Her reaction seemed odd to Haydn. He looked keenly at her, not knowing anything about a world where pregnancy was regarded as a disgrace and the harbinger of a woman’s downfall. Or that Jane had never met anyone in her short life who’d actually wanted a baby and looked forward to its arrival as a joyful event.

‘Do come. We can walk up Penycoedcae Hill together. If the weather’s the same as today it will be glorious.’

‘I haven’t got her a present.’

‘Get her one in the post office in Leyshon Street tomorrow morning.’

‘Like what?’

‘Like a bar of chocolate.’

‘Would that be all right?

‘Of course. Have you ever been to a party before?’ he asked.

‘Not before tonight.’

‘I mean a family party. A birthday party.’

She shook her head.

‘It’s not much different to a family meal. Noisier, that’s all.’

‘You’re sure she wants me to come?’

‘I’m sure.’ He tucked her hand into the crook of his elbow, and held on to her fingers. She was such an odd, confusing mixture of avaricious acquisitiveness and naivety. It had to be curiosity, and nothing more, that was driving him to get to the bottom of whatever had made her that way.

Although Jane had no mending to do the following morning she was up at her usual time. The cast of the Revue were leaving on the nine o’clock train out of Pontypridd. She’d decided to go down to the station to say goodbye to Mandy and Judy, the first real friends she felt she’d made other than Phyllis. She stopped off, not at the post office, as Haydn had advocated, but at Griffiths’ shop, and spent ten minutes choosing between the relative merits of different bars of chocolate before settling on bars of Fry’s Five Boys for Mandy and Judy and a shilling box of chocolates for Bethan.

‘Someone’s birthday?’ Jenny asked, as Jane untied the handkerchief she kept her money in.

‘Yes.’

‘Then you’ll be wanting a card.’ Jenny pushed a box of birthday postcards towards her.

Jane glanced at the clock and realised she only had ten minutes to get to the station. ‘I can’t stop now. Will you be open in half an hour?’
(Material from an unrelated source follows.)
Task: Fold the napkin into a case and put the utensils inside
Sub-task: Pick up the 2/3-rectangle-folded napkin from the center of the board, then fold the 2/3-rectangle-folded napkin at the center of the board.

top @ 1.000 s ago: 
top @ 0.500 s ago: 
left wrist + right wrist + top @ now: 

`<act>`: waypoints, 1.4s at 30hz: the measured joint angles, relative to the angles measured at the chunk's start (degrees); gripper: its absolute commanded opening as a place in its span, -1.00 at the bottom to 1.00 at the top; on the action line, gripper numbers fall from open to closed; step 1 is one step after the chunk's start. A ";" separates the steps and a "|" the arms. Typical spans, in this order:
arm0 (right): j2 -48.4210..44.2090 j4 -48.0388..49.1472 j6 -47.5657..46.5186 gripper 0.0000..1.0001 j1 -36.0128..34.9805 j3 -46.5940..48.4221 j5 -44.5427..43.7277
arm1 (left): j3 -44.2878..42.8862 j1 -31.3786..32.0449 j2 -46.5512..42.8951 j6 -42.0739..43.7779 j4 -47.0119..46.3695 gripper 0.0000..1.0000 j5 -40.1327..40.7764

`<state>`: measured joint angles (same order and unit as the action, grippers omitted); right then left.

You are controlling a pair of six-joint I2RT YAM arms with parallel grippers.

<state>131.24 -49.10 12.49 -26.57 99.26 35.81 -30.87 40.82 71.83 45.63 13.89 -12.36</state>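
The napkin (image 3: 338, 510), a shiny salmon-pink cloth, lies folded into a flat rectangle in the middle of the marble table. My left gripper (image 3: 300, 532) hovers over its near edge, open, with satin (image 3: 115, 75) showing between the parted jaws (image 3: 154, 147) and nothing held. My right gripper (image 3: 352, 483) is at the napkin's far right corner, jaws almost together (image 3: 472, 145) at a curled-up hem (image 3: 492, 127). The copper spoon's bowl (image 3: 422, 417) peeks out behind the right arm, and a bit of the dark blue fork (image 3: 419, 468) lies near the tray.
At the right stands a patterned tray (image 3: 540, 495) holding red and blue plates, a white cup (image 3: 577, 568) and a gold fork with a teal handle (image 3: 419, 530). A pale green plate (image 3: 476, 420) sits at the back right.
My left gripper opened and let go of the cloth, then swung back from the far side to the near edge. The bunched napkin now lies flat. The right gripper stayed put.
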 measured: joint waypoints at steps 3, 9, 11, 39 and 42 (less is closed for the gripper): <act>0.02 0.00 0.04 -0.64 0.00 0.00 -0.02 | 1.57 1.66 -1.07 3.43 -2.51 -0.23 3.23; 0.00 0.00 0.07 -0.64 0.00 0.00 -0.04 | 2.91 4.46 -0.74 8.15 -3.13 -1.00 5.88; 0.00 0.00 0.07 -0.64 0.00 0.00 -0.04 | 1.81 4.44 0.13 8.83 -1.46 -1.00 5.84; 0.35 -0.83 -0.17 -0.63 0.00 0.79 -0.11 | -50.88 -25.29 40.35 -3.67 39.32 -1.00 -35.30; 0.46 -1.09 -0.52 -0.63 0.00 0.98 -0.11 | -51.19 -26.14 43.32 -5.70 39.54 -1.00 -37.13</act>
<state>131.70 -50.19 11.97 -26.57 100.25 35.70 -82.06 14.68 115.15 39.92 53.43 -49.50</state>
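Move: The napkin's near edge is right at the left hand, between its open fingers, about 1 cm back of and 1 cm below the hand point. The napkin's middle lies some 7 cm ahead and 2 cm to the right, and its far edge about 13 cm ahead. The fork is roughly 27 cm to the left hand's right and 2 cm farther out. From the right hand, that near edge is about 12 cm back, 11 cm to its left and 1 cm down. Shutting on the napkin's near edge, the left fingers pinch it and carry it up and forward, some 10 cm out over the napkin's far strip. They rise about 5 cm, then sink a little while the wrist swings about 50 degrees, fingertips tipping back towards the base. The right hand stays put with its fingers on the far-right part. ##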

‘Where are you going in such a hurry?’

Jane didn’t stop to answer. She rushed out through the door and down the hill. She could hear the train steaming on the platform overhead as she bought her penny platform ticket. The station was crowded with men who’d come to wave the girls off. Bewildered, she looked around at the sea of capped and straw-boatered heads. Fighting her way to the edge of the platform she looked up and down the train. Two porters were stowing the enormous wickerwork baskets that held the props into the guard’s van. Norman and Billy were helping Rusty into a first-class carriage. Lower down the train, she spotted a group of girls clustered in front of the third-class carriages, Mandy and Judy among them. She started running, then stopped in her tracks. Haydn was walking up the steps holding a bunch of red roses. He passed by without seeing her and made his way to the first-class carriages, halting in front of the one Norman had helped Rusty into.
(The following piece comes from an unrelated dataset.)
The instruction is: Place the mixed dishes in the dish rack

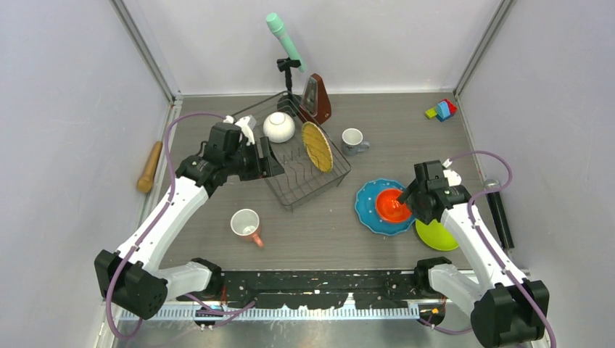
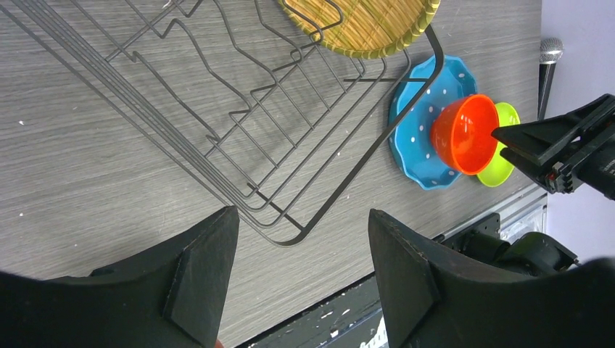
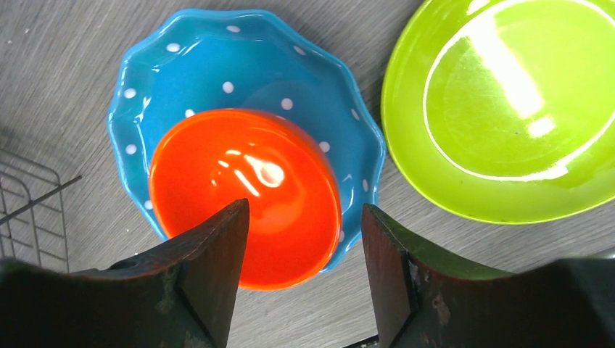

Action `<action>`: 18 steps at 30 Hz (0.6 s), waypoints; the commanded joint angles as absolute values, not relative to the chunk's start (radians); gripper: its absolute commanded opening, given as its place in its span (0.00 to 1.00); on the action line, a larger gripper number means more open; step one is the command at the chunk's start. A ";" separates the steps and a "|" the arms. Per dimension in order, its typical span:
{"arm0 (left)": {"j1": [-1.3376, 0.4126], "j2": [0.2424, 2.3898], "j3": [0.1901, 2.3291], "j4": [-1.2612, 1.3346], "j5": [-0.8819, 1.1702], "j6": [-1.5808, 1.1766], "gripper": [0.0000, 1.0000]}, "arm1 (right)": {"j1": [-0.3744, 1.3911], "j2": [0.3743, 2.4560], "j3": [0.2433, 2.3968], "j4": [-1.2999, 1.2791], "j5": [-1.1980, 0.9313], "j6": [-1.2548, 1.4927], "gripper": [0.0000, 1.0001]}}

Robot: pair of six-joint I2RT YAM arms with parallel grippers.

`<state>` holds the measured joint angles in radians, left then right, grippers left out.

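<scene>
The black wire dish rack [image 1: 308, 181] holds a white bowl [image 1: 278, 127] and a yellow woven plate [image 1: 317, 146] standing upright. My left gripper [image 1: 270, 161] hovers open at the rack's left side, nothing between its fingers [image 2: 210, 254]. The orange bowl [image 3: 246, 188] sits on the blue dotted plate [image 3: 239, 58], with the lime green plate [image 3: 508, 109] beside it. My right gripper [image 3: 304, 205] is open and straddles the orange bowl's near rim, one finger over the inside and one outside. A pink mug [image 1: 246, 225] lies on the table. A small grey mug [image 1: 353, 141] stands right of the rack.
A brown metronome [image 1: 317, 99] stands behind the rack next to a green microphone on a stand [image 1: 284, 36]. A wooden rolling pin [image 1: 150, 167] lies at the far left. Toy blocks [image 1: 442, 109] sit at the back right, and a black microphone [image 1: 497, 210] lies along the right edge.
</scene>
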<state>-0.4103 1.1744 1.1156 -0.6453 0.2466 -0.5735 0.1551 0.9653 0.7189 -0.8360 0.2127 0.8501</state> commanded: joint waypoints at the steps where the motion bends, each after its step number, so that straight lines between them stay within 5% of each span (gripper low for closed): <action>1: -0.413 1.177 1.117 -0.598 0.241 -0.584 0.68 | 0.157 0.950 0.683 -0.806 0.260 0.911 0.63; 11: -0.413 1.184 1.122 -0.609 0.224 -0.574 0.68 | 0.158 0.925 0.598 -0.693 0.177 0.955 0.54; 13: -0.413 1.184 1.123 -0.607 0.225 -0.575 0.68 | 0.158 0.916 0.609 -0.699 0.183 0.943 0.45; 16: -0.413 1.185 1.124 -0.602 0.229 -0.576 0.68 | 0.158 0.905 0.645 -0.708 0.181 0.903 0.09; 18: -0.413 1.187 1.124 -0.596 0.238 -0.578 0.69 | 0.157 0.890 0.685 -0.728 0.187 0.873 0.01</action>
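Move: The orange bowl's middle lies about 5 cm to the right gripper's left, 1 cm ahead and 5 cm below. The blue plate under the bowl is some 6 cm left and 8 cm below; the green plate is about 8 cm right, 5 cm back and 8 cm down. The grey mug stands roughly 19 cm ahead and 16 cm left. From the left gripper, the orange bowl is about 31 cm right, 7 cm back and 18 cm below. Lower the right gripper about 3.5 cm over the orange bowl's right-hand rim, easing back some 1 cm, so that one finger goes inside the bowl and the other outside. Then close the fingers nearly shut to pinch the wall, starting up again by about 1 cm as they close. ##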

‘Jane, don’t tell me you’ve come to see us off?’ Mandy cried, pulling out a handkerchief and dabbing her eyes with it. ‘God, I hate goodbyes.’

‘Me too.’ Judy purloined Mandy’s handkerchief.

‘I bought you both some chocolate for the journey.’ Jane pushed the bag into Mandy’s hands. ‘It’s Fry’s, the kind you like.’

‘Don’t! You’re going to have me crying in a moment.’

‘I didn’t mean to upset you. You’ve both been so good to me.’

‘And you to us.’ Judy hugged her. ‘What are we going to do without you to mend our stockings?’

Billy, who’d spotted Jane from the first-class section, walked down the train. Winking at her from the open door, he said, ‘If ever you get tired of being an usherette, write to me and I’ll take you on as a comic’s assistant.’